HackCorruption’s AI model is designed to read documents from a directory one by one and generate a text file that follows a predetermined format that contains all relevant information extracted. This includes the contract ID, contract name, implementation dates, lists of goods and services, and so on. There were two different phases required to create this tool: 

  1. Training: The first task was to select a small randomized subset of documents and train the LLM model so that it could learn to recognize and extract important information and generate the analysis in the desired output format. We generated results that were clear, valid, and cohesive with a subset of around 100 contracts. The training methodology we used was supervised training, where each contract was paired with a human-written summary. The model used this to “learn” how to process new documents with a similar format/layout and then produce summaries similar to the example provided. The structure used in the summary documents is below.

2. Data Extraction: Once the LLM had been trained and there was minimal error detected in its analysis of the documents, then it was used to extract information from all of the remaining documents. While the tool can assist in extracting useful information from contracts, it is important to recognize that some cases may require additional manual checks. The source code comes equipped with guidelines on how to set the tool up and begin using it for data extraction, and is structured in such a way as to be easily upgraded with future AI models.

3. Data Quality: Once the AI tool summarizes each contract, it applies a series of post-processes aimed at minimizing the possibility of hallucinations.

Lessons Learned & Recommendations

We developed the tool through listening and learning from HackCorruption teams from different regions. And yet, that was only the beginning of the learning journey.

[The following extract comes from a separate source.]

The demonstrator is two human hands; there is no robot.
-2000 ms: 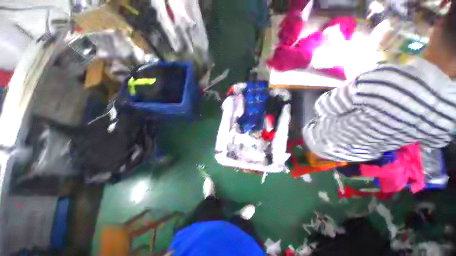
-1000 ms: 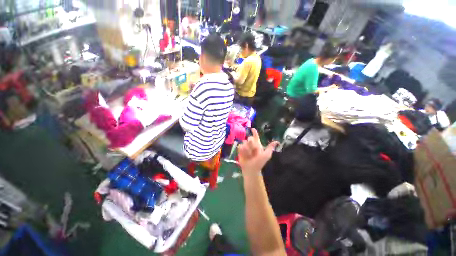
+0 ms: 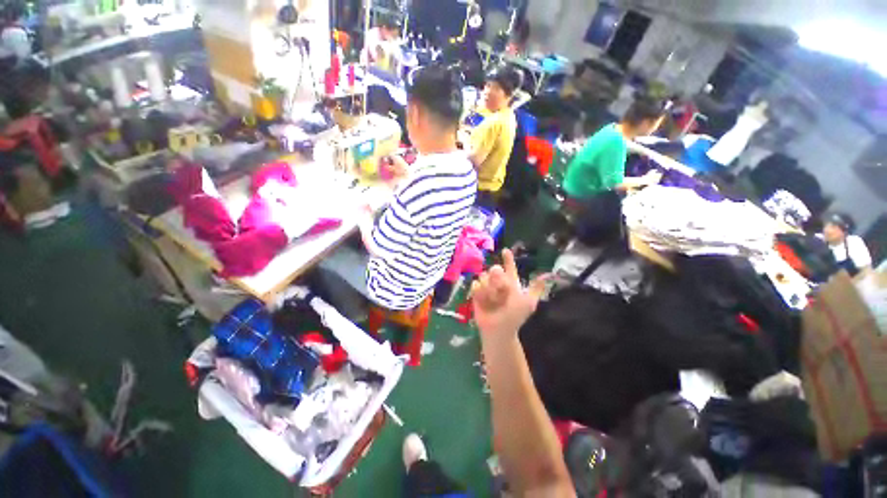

Here are three lessons we learned while conceptualizing and creating this AI tool:

    1. Cloud is better, but local still works: Having access to cloud resources can help you speed up the training process, but it is not mandatory – you can still use your pc/laptop and obtain good results.
  • Flexibility and adaptability are key: AI is an evolving area with new LLMs, tools, and free libraries appearing almost every week. As such, it is paramount to keep well-informed and to ensure that the source code written for these new tools can be easily upgraded to ensure they don’t quickly become outdated.

Learn from others: As all those involved in HackCorruption over the past three years know, collaboration is the key to success. There is a huge community of developers and researchers who offer their code examples, tools, and experience for free. Learn from them and see what you can incorporate into your own projects.

                                               Cheri Leigh-Erasmus from Accountability Lab speaking at the learning event in Mexico

While this is an ongoing project and there will be many more lessons to learn as we progress, there are two recommendations that we have identified to date that can help potential users and developers looking to utilize AI to its fullest potential:

  1. Invest some time to learn the basics of how AI really works. You don’t need to read all the papers nor understand all the math or coding behind it, but, as with everything, the better you understand the basics, the more likely you are to use the tool effectively.
  2. It’s important to keep in mind that not all libraries are open source, especially those for processing pdf files. As such, it may take time to change the code later if a library substitution is needed.

With our application submitted for this AI Contract Summarizer tool to be registered as a Digital Public Good (DPG), it will soon be available for use by all working to curb corruption in public procurement. Keep an eye out for a follow-up blog that announces the tool’s successful registration as a DPG!